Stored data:
--------------------------------------------------
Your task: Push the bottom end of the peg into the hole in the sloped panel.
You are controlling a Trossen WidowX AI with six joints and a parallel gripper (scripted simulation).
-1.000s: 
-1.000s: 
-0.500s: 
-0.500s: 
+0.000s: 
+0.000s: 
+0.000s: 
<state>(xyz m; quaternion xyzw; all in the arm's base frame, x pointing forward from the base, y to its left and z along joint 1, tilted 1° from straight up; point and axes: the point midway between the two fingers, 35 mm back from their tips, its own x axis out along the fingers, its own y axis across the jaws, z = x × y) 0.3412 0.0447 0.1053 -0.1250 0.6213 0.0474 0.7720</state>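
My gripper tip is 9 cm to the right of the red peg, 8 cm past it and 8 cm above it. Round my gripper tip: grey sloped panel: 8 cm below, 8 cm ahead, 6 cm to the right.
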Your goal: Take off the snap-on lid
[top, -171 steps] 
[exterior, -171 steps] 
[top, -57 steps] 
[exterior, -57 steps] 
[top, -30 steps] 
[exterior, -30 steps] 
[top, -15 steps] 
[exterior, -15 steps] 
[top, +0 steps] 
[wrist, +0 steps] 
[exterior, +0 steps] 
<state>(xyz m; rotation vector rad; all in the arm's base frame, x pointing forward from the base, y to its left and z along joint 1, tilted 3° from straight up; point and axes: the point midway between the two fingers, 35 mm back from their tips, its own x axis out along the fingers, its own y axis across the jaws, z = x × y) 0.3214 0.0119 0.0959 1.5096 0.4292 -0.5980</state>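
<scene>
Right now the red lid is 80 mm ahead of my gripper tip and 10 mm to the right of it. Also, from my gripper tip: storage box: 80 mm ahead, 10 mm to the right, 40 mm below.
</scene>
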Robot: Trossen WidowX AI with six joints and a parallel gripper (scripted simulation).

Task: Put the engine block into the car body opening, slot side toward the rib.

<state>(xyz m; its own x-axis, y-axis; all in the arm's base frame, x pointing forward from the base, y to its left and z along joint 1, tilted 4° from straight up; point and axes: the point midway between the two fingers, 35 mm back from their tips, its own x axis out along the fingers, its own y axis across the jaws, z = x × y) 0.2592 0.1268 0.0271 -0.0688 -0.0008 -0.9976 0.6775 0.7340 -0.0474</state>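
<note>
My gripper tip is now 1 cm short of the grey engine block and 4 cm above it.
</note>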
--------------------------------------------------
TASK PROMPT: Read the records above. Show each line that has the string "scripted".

ANSWER SPACE:
You are controlling a Trossen WidowX AI with six joints and a parallel gripper (scripted simulation).
Robot: Trossen WidowX AI with six joints and a parallel gripper (scripted simulation).

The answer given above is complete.